L'alimentation en course

Publié le 18 Octobre 2013

Faire la cuisine n'est pas chose facile sur un mini 6.50, comme il y a peu de place, on ne peut pas s’encombrer de beaucoup de matériel, de même les denrées doivent être adaptées car le stockage est difficile à bord.

C'est pourtant un point crucial, outre qu'il faut absorber tout les jours les calories et les éléments nutritifs indispensables pour tenir le rythme, les repas rythment la journée et sont indispensable pour le moral.

Je parts avec principalement des plats lyophilisés, ce sont des plats préparés puis déshydraté selon une méthode qui conserve toutes les qualités aux aliments. Il suffit d'ajouter de l'eau bouillante dans le sachet et attendre 10 minutes pour obtenir un plat tout prêt. C'est léger et très pratique. L’inconvénient c'est que si le gout est bien rendu, la texture et la présentation sont évidement plus proche de la purée ou d'un plat en sauce que d'une assiette.

Il y a aussi des plats stérilisés à la manière des bocaux de nos grand parents, en sachet sous vide, ils se réchauffent au bain marie. C'est plus lourd mais c'est une bonne alternative, cela permet de varier les menus.
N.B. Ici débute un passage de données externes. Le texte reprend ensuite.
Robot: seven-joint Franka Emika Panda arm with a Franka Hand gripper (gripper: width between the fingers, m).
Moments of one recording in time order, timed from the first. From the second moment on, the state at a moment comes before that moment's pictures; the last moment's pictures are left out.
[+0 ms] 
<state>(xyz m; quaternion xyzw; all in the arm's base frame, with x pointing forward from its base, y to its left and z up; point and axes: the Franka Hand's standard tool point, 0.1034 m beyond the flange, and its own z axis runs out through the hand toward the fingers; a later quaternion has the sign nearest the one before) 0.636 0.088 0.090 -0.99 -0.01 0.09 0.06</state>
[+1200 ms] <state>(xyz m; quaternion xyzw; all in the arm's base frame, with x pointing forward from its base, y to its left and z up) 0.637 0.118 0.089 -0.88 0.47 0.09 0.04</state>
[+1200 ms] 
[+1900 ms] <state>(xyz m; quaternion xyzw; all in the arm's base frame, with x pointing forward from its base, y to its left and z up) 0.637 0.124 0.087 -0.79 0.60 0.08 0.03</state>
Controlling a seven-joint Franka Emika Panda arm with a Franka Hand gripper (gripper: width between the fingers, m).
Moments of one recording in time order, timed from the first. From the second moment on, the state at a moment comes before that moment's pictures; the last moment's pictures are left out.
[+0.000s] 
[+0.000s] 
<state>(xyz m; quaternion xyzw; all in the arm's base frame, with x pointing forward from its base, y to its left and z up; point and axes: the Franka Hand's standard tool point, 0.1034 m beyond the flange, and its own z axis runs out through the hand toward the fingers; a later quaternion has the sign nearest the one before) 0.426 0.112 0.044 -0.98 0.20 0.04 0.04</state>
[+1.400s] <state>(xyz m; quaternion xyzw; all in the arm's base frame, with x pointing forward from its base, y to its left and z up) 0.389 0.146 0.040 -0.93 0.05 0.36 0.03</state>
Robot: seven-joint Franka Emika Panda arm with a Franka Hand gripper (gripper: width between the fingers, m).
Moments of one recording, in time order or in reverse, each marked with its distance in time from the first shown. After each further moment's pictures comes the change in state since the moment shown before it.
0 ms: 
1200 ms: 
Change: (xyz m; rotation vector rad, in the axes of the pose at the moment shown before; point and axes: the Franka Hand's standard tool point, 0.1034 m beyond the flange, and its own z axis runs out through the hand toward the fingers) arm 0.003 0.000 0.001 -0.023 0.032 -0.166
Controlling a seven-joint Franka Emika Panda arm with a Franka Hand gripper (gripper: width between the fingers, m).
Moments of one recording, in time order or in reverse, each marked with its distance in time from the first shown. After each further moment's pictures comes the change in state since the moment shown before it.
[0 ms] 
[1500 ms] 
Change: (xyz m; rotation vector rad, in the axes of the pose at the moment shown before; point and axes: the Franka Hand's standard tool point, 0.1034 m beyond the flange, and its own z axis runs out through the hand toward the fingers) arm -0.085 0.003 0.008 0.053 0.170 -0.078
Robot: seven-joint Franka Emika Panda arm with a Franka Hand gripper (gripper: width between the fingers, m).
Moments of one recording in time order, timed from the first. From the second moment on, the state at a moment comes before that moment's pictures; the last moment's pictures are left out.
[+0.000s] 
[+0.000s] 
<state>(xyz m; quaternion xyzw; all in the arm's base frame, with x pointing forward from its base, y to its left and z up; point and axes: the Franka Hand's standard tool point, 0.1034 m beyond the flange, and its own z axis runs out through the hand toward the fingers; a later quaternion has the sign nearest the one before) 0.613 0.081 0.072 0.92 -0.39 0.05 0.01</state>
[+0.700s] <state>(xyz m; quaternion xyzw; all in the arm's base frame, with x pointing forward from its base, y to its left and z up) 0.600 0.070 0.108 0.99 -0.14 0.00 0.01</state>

J'ai prévu un tiers de plats de ce type.

Les produits frais: fruits et légumes seront achetés au dernier moment, le stockage est difficile sur un petit bateau sans arrêt soumis à des chocs violents, il se conserveront quelques jours. Du jambon ou de la viande des Grisons améliorera également grandement l'ordinaire.

Évidement l'eau est indispensable, je pars avec 40L pour la première étape et 80L sur la seconde. L'eau est stockée en jerrican de 10L pour pouvoir être matossée à l’intérieur et sur le pont.

L'alimentation en course

Un sachet par jour

Pour réguler la consommation, tout les repas sont conditionnés dans un sachet pour la journée. On y trouve deux plats principaux (lyophilisé ou stérilisés), un bol de soupe chinoise pour le coup de barre du petit matin, des compotes de fruit en poche, des barres de céréale variées, une crème dessert.